Instructions for the task - Read the records that follow and state how many lines hold "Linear", adding nothing else.

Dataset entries
____________

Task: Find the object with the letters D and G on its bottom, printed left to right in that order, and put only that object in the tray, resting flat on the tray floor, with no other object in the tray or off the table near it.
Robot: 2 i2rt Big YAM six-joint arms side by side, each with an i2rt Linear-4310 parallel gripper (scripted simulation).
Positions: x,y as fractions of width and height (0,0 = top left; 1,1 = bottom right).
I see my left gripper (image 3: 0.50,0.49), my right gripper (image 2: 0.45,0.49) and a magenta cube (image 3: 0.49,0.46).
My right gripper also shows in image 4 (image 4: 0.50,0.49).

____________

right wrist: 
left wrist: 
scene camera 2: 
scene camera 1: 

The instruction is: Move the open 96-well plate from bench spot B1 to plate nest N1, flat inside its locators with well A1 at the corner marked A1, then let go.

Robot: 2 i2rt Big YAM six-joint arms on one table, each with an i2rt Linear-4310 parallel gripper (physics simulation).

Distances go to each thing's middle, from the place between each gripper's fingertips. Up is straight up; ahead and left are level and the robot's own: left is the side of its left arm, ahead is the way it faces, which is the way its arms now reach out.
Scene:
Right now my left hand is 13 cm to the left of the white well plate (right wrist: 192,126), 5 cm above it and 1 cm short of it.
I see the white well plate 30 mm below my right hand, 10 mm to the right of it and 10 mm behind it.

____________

Solution for this task - 2